Cuts to art subjects funding ‘walk us back 60 years’, says artist Helen Cammock

The Turner prize-winning artist Helen Cammock has condemned the government’s decision to halve higher education funding for some arts subjects, calling it a move that will “walk us back 60 years” and make the arts a pursuit for the rich.

Cammock said the funding cuts, which were signed off last week and will slash the high-cost funding subsidy for creative and arts subjects by 50% from September, were a cynical move designed to stifle criticism from artists.

“Established artists are using their voices to challenge what’s happening politically in this country, and I think [the cuts] are a cynical move to quell that,” she said.

“As far as I can see they’re trying to eradicate the subjects that encourage people to think, and the parts of culture that really loudly challenge the system that’s in place.”

Related: 'I was terrible at drawing': Helen Cammock, the social worker who became a Turner prize nominee

Cammock – who unveiled artworks across the London Underground network on Wednesday – was a late starter in the art world and retrained at 35 after a career as a social worker.

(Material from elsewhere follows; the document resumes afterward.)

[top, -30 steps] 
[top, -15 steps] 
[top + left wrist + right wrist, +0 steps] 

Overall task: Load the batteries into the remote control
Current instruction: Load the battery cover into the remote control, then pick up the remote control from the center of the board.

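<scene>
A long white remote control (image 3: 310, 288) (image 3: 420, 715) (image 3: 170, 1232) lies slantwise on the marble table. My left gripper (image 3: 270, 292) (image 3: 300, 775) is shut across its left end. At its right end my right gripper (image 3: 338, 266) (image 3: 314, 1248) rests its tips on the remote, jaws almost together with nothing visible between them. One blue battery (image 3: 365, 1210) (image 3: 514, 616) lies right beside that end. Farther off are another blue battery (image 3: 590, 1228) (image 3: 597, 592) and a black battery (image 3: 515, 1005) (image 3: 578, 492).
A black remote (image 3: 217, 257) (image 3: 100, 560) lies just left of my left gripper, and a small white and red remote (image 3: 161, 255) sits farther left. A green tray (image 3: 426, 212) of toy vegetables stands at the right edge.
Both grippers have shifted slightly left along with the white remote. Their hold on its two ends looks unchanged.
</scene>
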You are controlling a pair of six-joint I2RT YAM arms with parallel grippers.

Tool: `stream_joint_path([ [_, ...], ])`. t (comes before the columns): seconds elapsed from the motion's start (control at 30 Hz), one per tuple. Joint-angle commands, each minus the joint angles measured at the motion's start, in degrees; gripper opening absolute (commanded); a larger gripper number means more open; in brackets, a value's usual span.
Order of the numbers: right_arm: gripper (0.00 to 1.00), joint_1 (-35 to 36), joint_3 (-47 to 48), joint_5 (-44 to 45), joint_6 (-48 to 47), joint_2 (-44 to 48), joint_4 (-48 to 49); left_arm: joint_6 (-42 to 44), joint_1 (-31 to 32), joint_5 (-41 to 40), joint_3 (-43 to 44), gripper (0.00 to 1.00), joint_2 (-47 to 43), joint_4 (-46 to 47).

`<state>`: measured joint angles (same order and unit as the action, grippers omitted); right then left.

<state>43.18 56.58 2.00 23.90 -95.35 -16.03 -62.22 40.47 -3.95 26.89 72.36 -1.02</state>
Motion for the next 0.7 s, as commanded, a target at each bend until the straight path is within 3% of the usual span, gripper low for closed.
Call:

She said the cuts would disincentivise schools from encouraging pupils from following the path she took by studying the arts because higher education courses would be harder to access. “I imagine what might happen is schools will be joining together with parents to try to encourage less privileged children to study subjects that will actually get them a career,” she said.

She added that the effect of the cuts would be that “we’re going to walk back 60 years”, with the arts becoming the preserve of the wealthy.

The decision to make the cuts came after a consultation by the Office for Students (OfS) and the education secretary, Gavin Williamson, which suggested halving the amount spent on “high cost” higher education arts subjects in England that were not considered “strategic priorities”.

Ministers were accused of “one of the biggest attacks on arts and entertainment in English universities in living memory” by approving the cuts, which will affect music, dance, performing arts, art and design and media studies courses.

The Public Campaign for the Arts warned the cuts could lead to possible course closures, and damage the pipeline of talent that moves from higher education into the creative industries in England.

Cammock’s latest work is a series of posters on the London Underground which are a response to the Covid-19 pandemic and touch on the Black Lives Matter movement.

The artist, whose work has been installed in Aldgate East, Charing Cross, Earl’s Court, Holland Park, South Kensington, St James’s Park and White City stations, created phrases such as “sit alongside and feel me breathe”, which are meant to provoke passengers to think about empathy.

“It’s something that I talked about in my work all the time: the worth and value of certain lives above and over others, and the subjugation of certain voices,” she said.

“For me it was about the idea of breath in crisis,” she added. “It was about the Black Lives Matter protests and George Floyd’s murder. It was about the breath of the planet that was being extinguished.”